GOAL OF THE EXERCISE
Copy the records exactly. Include every line.

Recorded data
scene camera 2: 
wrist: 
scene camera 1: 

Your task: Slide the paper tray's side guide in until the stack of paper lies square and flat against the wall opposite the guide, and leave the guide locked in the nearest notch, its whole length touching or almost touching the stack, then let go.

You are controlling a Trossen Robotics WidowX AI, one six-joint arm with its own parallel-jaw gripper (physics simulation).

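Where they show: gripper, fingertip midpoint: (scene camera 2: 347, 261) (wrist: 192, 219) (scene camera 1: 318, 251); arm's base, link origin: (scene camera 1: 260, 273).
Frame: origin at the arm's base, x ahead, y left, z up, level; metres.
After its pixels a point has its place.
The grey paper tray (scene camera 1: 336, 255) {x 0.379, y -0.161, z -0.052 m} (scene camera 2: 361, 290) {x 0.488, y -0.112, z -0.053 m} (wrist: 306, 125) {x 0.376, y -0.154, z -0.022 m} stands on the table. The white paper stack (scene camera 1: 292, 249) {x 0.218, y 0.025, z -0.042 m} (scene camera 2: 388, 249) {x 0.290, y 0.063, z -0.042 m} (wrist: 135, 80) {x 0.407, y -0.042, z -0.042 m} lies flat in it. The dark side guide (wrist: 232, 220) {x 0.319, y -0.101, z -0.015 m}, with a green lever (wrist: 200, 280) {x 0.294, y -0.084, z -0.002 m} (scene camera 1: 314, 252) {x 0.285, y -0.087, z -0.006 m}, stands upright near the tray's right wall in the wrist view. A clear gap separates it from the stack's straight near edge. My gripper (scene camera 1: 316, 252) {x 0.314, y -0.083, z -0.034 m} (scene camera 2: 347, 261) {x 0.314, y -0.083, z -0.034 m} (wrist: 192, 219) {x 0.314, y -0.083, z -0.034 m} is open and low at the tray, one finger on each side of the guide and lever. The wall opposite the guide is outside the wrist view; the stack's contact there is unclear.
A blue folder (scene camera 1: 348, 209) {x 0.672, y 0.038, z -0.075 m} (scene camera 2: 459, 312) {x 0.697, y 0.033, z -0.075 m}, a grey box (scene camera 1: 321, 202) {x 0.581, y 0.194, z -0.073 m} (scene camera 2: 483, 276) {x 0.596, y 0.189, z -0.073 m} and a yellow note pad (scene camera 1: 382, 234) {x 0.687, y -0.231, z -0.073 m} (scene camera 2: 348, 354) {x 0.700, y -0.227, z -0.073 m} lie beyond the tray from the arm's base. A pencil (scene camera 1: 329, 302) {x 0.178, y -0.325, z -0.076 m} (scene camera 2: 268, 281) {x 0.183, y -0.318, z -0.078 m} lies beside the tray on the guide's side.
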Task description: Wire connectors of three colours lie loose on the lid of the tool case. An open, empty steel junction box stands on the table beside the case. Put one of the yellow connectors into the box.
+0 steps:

RESPONSE TO THIS TASK
scene camera 2: 
wrist: 
scene camera 1: 

Your task: Slide the paper tray's side guide in until the stack of paper lies square and flat against the wall opposite the guide, and leave the guide locked in the nearest notch, its whole length touching or almost touching the stack, then let go.

You are controlling a Trossen Robotics WidowX AI, one six-joint arm with its own parallel-jaw gripper (physics simulation).

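Where they show: gripper, fingertip midpoint: (scene camera 2: 347, 261) (wrist: 192, 219) (scene camera 1: 318, 251); arm's base, link origin: (scene camera 1: 260, 273).
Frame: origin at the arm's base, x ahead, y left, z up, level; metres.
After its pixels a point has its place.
The grey paper tray (scene camera 1: 336, 255) {x 0.379, y -0.161, z -0.052 m} (scene camera 2: 361, 290) {x 0.488, y -0.112, z -0.053 m} (wrist: 306, 125) {x 0.376, y -0.154, z -0.022 m} stands on the table. The white paper stack (scene camera 1: 292, 249) {x 0.218, y 0.025, z -0.042 m} (scene camera 2: 388, 249) {x 0.290, y 0.063, z -0.042 m} (wrist: 135, 80) {x 0.407, y -0.042, z -0.042 m} lies flat in it. The dark side guide (wrist: 232, 220) {x 0.319, y -0.101, z -0.015 m}, with a green lever (wrist: 200, 280) {x 0.294, y -0.084, z -0.002 m} (scene camera 1: 314, 252) {x 0.285, y -0.087, z -0.006 m}, stands upright near the tray's right wall in the wrist view. A clear gap separates it from the stack's straight near edge. My gripper (scene camera 1: 316, 252) {x 0.314, y -0.083, z -0.034 m} (scene camera 2: 347, 261) {x 0.314, y -0.083, z -0.034 m} (wrist: 192, 219) {x 0.314, y -0.083, z -0.034 m} is open and low at the tray, one finger on each side of the guide and lever. The wall opposite the guide is outside the wrist view; the stack's contact there is unclear.
A blue folder (scene camera 1: 348, 209) {x 0.672, y 0.038, z -0.075 m} (scene camera 2: 459, 312) {x 0.697, y 0.033, z -0.075 m}, a grey box (scene camera 1: 321, 202) {x 0.581, y 0.194, z -0.073 m} (scene camera 2: 483, 276) {x 0.596, y 0.189, z -0.073 m} and a yellow note pad (scene camera 1: 382, 234) {x 0.687, y -0.231, z -0.073 m} (scene camera 2: 348, 354) {x 0.700, y -0.227, z -0.073 m} lie beyond the tray from the arm's base. A pencil (scene camera 1: 329, 302) {x 0.178, y -0.325, z -0.076 m} (scene camera 2: 268, 281) {x 0.183, y -0.318, z -0.078 m} lies beside the tray on the guide's side.
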Task description: Wire connectors of three colours lie loose on the lid of the tool case. An open, empty steel junction box stands on the table beside the case. Put one of the yellow connectors into the box.
+0 steps:

The exercise has been finished.